Karim Aïnouz também transforma o Rio de Janeiro em personagem. Explorando locações turísticas sem o olhar estranho do “estrangeiro”, poucas vezes a cidade maravilhosa pareceu tão aconchegante, tão comum e ainda assim de beleza diferenciada. O filme também faz a capital carioca falar, captando seus diversos sons. Do já citado quebrar das ondas ao irritante maquinário de um prédio em construção, os barulhos estão sempre presentes, na introspecção ou na descontração, dando um ar extra de realismo a essa história tão verdadeira, algo que o recente “O Som ao Redor” explorou com ainda mais louvor.

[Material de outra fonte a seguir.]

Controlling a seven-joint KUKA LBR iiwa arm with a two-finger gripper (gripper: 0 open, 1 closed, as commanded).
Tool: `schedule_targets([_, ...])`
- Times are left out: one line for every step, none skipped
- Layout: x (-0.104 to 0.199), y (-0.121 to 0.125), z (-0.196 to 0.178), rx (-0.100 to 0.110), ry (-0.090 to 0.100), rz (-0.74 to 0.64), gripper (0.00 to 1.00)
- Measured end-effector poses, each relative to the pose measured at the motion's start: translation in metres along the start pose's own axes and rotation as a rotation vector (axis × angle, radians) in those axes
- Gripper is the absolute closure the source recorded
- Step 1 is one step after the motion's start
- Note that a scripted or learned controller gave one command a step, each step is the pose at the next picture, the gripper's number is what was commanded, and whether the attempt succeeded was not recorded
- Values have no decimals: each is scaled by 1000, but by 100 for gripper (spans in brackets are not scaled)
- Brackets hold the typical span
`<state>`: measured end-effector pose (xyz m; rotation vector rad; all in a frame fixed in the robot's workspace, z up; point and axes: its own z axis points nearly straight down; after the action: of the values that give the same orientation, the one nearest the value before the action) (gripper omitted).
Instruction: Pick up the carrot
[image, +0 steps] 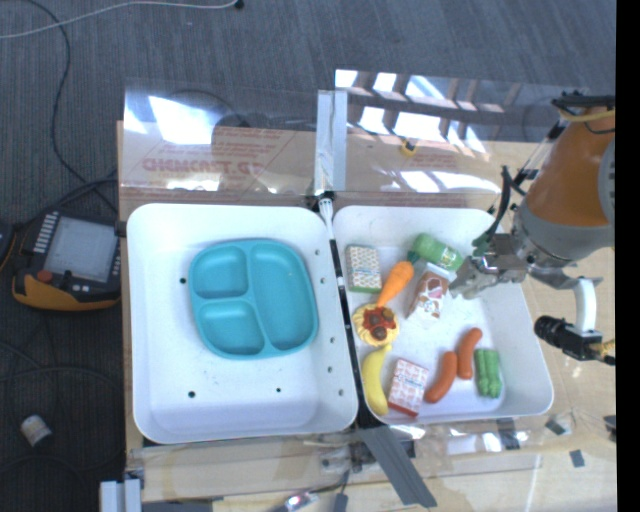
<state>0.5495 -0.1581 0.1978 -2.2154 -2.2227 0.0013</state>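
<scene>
the carrot (396, 283) lies slantwise near the right bin's (525, 340) back-left corner - left of the gripper (470, 283), whose state i cannot tell.

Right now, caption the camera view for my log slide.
Claw hovers in the right bin near a small carton; the carrot lies untouched beside it.
</scene>
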Motion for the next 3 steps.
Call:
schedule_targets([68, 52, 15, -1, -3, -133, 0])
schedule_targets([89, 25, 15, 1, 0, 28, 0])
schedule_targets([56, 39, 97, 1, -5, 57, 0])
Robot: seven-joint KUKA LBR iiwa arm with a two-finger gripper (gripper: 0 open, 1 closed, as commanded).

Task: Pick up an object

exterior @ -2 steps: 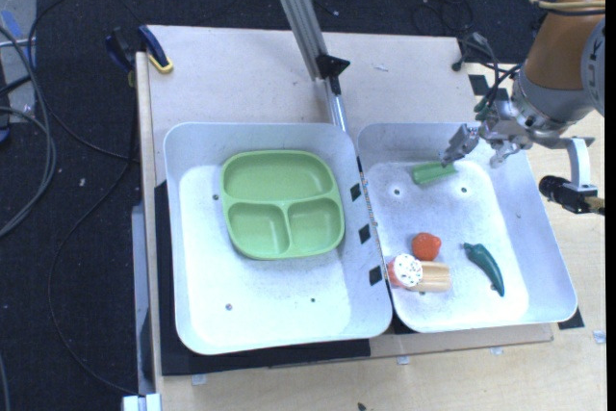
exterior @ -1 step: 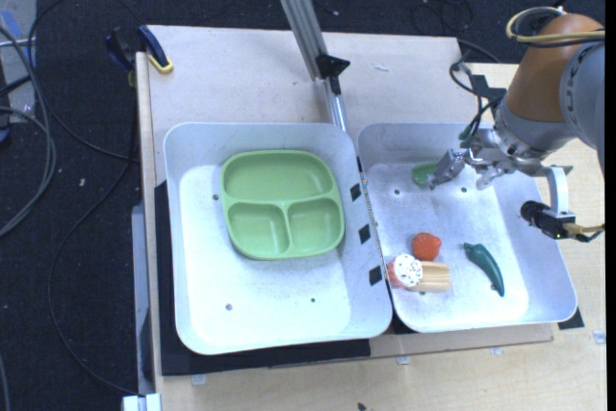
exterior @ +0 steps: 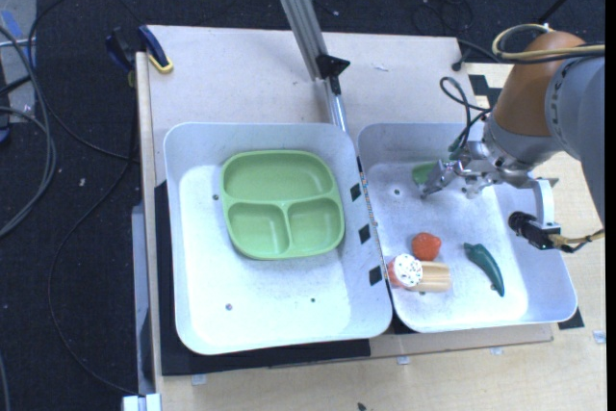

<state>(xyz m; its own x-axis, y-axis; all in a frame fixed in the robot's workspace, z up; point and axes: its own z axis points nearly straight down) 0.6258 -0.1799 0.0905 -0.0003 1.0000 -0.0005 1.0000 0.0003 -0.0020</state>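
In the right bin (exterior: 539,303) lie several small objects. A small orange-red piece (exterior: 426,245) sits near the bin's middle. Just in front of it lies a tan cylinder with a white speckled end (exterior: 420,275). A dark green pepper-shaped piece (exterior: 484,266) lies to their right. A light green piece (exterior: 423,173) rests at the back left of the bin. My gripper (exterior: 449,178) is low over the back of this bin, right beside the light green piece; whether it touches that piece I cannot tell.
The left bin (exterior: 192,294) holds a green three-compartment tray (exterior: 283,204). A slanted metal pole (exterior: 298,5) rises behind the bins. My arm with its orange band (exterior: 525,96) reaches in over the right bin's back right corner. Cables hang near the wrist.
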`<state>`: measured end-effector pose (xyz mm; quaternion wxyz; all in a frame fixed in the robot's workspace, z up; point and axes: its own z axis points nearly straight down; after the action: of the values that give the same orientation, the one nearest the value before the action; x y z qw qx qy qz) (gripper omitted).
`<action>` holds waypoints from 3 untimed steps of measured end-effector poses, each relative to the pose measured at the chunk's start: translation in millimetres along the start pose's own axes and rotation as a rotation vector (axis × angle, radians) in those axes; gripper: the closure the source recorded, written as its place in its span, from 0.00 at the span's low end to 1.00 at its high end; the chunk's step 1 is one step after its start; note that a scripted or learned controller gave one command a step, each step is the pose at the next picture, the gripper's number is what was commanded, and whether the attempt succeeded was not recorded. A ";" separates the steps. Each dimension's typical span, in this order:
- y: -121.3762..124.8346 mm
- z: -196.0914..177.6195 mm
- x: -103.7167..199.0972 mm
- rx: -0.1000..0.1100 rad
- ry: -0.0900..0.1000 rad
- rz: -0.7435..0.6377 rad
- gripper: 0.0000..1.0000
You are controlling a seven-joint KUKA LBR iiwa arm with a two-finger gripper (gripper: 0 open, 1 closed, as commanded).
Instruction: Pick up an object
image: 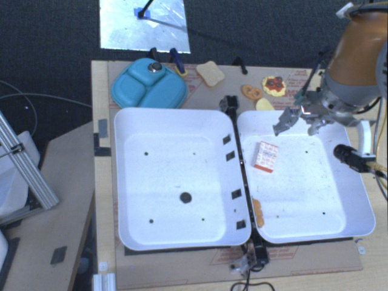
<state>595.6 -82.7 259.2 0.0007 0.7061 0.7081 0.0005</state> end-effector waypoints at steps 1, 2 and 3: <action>62.3 -86.8 39.9 -0.014 0.000 -0.007 0.00; 73.5 -35.1 138.6 0.002 0.003 -0.010 0.00; 71.7 57.9 194.1 0.007 0.002 -0.006 0.00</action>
<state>666.9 111.6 201.4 -0.0027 0.7040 0.7102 -0.0013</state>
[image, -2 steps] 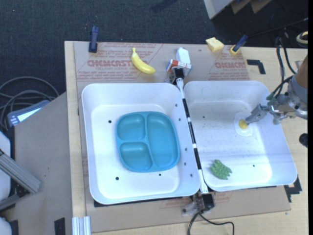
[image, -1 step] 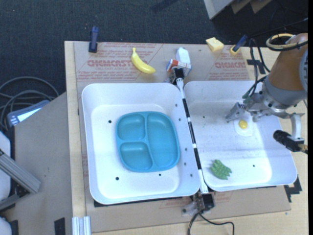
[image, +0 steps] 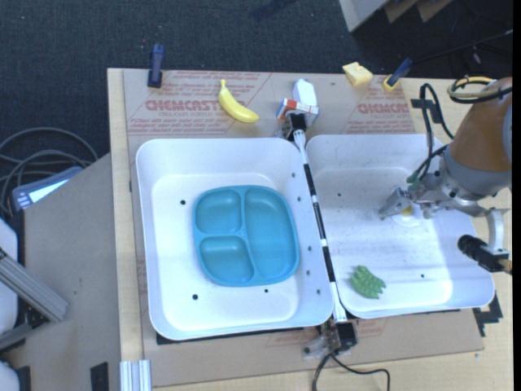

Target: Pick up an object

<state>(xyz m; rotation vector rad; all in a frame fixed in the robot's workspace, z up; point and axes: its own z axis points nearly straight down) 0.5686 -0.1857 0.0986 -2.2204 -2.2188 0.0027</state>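
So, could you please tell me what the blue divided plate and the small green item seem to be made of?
The blue divided plate looks like moulded plastic: uniform colour, rounded compartment ridges, a soft sheen. The small green item in the right bin has a bumpy, matte surface; probably plastic or rubber toy food, though it is too small to be sure.

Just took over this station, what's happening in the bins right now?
The arm's gripper is low over the right bin, near its middle, with nothing visibly held. A green toy lies apart from it near that bin's front edge. The left bin holds a blue divided plate. A banana sits on the bench behind the bins.
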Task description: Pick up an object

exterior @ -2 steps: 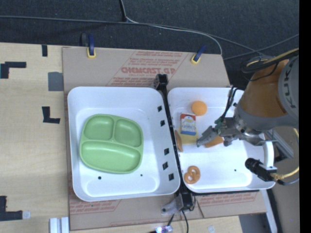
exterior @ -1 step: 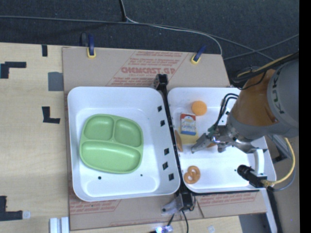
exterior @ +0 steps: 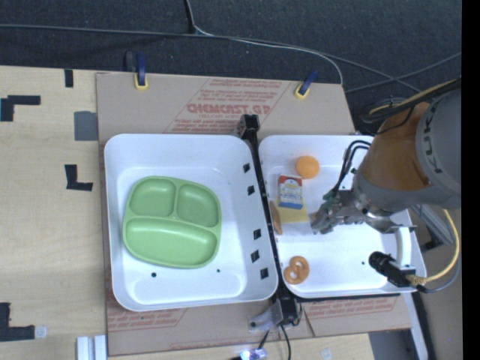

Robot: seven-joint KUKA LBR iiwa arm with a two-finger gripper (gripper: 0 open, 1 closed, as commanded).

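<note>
Camera view: gripper (exterior: 324, 222) low over right bin (exterior: 341, 280)

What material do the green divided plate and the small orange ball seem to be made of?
The green divided plate looks like moulded plastic: one even colour, soft sheen, rounded compartment walls. The orange ball seems plastic or rubber, smooth and matte; it is too small to tell more.

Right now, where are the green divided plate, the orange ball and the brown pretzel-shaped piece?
green divided plate (exterior: 173, 222): camera view, on its large lower compartment.
orange ball (exterior: 307, 166): camera view, on its middle.
brown pretzel-shaped piece (exterior: 296, 269): camera view, on its looped body.
</note>
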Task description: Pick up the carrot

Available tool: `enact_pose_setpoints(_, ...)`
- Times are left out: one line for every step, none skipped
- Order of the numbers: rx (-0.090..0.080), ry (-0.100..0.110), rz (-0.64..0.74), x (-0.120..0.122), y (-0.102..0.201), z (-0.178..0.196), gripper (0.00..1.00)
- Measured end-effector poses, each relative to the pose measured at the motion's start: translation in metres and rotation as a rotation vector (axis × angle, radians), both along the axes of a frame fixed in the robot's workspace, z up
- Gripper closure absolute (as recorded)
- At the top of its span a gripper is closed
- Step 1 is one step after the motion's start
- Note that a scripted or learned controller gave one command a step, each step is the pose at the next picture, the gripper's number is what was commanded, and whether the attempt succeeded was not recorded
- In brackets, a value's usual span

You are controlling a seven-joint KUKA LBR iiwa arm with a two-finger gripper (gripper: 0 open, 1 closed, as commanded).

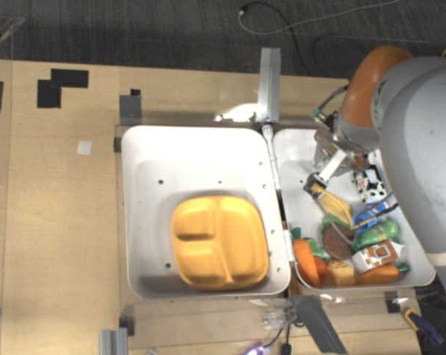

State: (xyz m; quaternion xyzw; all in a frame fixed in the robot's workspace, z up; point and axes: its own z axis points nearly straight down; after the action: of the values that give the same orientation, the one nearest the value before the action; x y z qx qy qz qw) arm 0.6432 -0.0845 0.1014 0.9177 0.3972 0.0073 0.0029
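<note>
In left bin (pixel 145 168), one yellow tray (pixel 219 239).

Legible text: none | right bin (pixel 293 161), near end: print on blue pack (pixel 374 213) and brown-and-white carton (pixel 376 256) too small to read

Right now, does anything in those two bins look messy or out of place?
Nothing looks spilled or broken. The right bin is cluttered, though: toy foods are heaped together at its near end, overlapping, with the carrot pressed against the wall beside the left bin. The yellow divided plate lies flat in the left bin.
</note>
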Motion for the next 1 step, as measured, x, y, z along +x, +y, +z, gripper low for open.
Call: enact_pose_setpoints(0.002, 0.014, -0.139, -0.0450, -0.0143, 0.0423, 1.00)
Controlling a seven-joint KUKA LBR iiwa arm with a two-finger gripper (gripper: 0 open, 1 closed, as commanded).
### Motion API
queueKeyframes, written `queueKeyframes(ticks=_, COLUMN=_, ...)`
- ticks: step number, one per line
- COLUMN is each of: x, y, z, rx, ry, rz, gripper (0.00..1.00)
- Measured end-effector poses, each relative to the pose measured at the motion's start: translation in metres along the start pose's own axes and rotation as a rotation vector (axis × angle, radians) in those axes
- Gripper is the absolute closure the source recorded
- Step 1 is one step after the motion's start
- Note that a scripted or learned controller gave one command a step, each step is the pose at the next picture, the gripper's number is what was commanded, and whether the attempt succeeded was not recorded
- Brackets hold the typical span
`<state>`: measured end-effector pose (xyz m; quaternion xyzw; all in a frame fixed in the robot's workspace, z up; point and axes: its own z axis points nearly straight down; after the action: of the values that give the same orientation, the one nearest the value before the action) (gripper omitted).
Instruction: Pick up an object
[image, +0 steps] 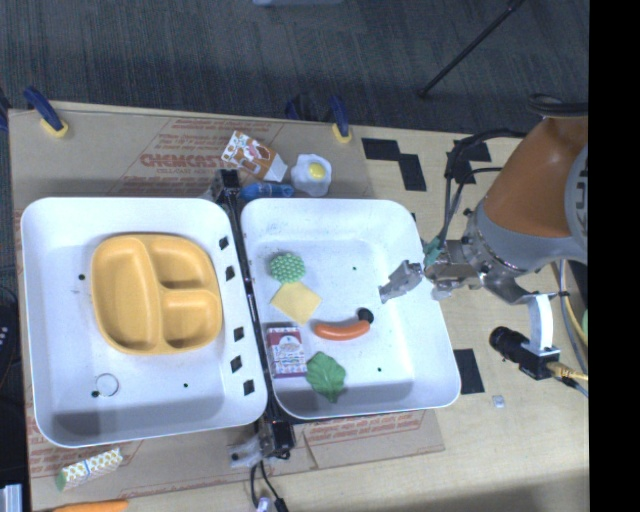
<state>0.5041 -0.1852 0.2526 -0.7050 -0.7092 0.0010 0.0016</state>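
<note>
The pincer hangs at the right bin's three o'clock edge; how far it is spread I cannot tell, and nothing shows in its grip. Just at its seven o'clock lies a sausage, beside a cheese slice, a green ball, a leaf and a small red box.

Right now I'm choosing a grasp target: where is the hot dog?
The hot dog lies in the right bin, toward its near right part, just right of the yellow cheese slice and above the green leaf.
</note>
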Motion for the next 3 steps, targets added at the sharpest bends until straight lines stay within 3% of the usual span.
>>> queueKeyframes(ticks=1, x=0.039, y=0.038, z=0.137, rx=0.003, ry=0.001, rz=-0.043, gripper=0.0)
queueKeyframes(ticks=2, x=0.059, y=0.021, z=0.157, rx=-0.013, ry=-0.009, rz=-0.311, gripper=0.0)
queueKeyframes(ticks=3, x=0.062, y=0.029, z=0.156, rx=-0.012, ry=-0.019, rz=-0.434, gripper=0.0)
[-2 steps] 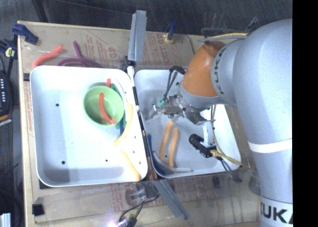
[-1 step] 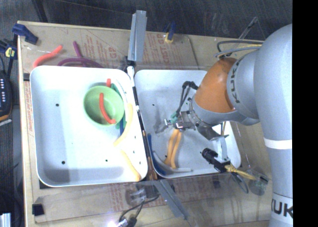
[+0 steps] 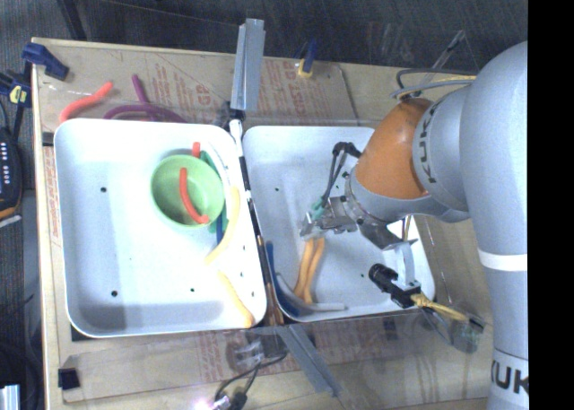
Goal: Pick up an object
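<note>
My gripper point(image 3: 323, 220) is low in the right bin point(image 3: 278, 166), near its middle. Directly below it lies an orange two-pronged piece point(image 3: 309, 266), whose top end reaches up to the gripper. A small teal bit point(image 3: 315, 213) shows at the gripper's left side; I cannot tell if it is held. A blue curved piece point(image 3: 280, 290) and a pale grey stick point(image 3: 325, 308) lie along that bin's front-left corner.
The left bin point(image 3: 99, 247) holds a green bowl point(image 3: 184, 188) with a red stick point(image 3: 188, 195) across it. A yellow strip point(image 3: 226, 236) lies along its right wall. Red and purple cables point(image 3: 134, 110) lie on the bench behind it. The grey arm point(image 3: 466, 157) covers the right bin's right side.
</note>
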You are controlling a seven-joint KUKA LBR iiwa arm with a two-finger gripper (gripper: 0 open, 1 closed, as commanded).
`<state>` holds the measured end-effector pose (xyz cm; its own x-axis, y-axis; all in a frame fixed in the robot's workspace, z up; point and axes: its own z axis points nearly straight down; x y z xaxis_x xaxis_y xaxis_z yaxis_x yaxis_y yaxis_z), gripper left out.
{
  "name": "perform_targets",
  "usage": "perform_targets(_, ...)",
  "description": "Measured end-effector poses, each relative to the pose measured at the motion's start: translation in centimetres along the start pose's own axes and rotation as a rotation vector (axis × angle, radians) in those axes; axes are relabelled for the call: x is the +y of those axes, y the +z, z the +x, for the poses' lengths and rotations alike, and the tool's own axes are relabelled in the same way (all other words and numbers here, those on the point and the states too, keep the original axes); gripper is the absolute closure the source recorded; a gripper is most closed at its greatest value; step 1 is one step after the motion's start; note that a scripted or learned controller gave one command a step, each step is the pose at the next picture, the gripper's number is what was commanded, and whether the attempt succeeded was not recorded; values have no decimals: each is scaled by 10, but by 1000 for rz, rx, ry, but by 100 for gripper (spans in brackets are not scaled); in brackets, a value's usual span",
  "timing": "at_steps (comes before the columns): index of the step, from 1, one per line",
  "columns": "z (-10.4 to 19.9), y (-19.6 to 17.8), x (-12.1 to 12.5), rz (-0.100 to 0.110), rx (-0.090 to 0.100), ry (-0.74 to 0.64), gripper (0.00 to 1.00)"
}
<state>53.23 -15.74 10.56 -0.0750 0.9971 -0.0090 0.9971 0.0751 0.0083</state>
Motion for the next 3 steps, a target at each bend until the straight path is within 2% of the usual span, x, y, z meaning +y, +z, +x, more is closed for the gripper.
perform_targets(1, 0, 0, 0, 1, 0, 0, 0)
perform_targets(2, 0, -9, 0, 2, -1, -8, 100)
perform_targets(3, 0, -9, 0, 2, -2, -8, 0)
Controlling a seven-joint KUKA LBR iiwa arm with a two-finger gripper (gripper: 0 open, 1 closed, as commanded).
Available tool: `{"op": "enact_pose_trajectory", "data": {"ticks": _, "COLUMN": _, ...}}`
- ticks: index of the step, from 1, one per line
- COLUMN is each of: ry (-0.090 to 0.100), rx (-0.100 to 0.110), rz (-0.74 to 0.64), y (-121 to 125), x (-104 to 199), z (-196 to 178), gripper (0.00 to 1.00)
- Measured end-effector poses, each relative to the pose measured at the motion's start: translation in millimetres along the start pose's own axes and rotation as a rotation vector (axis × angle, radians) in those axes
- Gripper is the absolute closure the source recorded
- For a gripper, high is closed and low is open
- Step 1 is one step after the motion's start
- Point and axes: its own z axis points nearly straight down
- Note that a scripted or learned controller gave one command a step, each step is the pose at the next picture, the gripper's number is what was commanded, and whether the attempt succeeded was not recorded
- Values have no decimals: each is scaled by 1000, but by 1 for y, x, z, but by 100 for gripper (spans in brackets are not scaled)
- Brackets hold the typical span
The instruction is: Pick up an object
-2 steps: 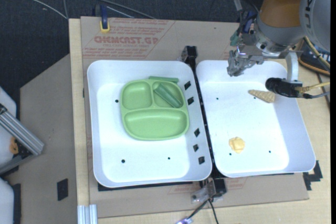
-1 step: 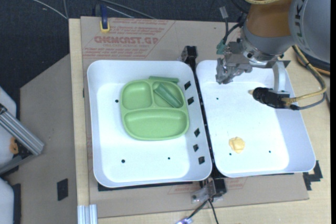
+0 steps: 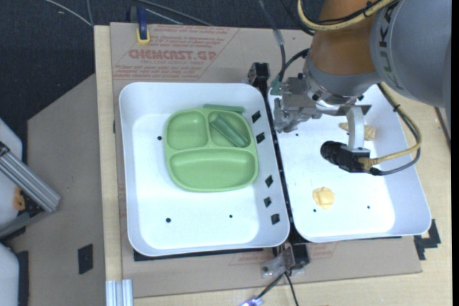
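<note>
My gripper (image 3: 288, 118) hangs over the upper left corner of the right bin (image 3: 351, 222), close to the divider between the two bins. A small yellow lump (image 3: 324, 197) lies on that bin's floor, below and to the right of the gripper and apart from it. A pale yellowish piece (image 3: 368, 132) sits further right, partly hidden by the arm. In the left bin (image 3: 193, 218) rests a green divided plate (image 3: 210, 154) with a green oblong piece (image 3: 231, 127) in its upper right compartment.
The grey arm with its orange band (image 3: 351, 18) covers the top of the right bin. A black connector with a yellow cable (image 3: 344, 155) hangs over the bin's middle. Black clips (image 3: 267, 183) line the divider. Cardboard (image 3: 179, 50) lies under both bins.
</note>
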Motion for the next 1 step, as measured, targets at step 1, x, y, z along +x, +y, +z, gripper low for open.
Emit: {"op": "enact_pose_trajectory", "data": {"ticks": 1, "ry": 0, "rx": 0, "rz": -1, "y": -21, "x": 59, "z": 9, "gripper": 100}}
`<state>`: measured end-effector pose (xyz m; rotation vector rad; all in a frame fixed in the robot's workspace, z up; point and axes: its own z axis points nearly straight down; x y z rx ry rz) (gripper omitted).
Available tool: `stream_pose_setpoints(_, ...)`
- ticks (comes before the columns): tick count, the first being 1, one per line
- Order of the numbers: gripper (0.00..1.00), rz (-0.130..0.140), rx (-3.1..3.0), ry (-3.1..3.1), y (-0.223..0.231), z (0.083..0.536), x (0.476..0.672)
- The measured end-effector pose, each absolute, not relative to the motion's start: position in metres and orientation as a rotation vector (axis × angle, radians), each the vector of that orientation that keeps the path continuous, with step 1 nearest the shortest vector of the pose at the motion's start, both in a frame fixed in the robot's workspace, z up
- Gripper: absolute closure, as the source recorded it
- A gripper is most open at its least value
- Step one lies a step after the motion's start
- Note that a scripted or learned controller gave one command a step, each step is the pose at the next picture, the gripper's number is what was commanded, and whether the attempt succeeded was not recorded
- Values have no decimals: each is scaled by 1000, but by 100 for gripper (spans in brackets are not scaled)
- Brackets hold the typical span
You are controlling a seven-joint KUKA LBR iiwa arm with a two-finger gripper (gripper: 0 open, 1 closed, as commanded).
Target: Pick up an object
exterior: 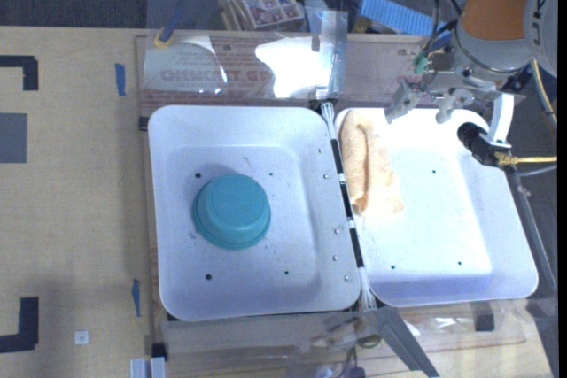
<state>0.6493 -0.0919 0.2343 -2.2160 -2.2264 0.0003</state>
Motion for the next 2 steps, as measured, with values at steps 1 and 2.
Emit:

Outro ponto alto de “O Abismo Prateado” é a interpretação de Alessandra Negrini. Firmando-se como um das principais atrizes do cinema nacional, ela dá à Violeta a fraqueza e a força exatas de uma mulher moderna, que fica sem chão ao ver o marido partir, mas que sabe se reerguer com discrição. E com essa mensagem positiva, que jamais soa clichê, Aïnouz entrega um ótimo filme, apesar de pouco parecer seu. Talvez seja muito universal para o padrão regional que nos acostumou. Mas ainda assim, há muito com que se identificar com a trama de uma mulher que tem que lidar sozinha com o abandono de seu companheiro de longos anos ao ouvir dele, por telefone, um repetitivo e incisivo “eu não te amo mais”.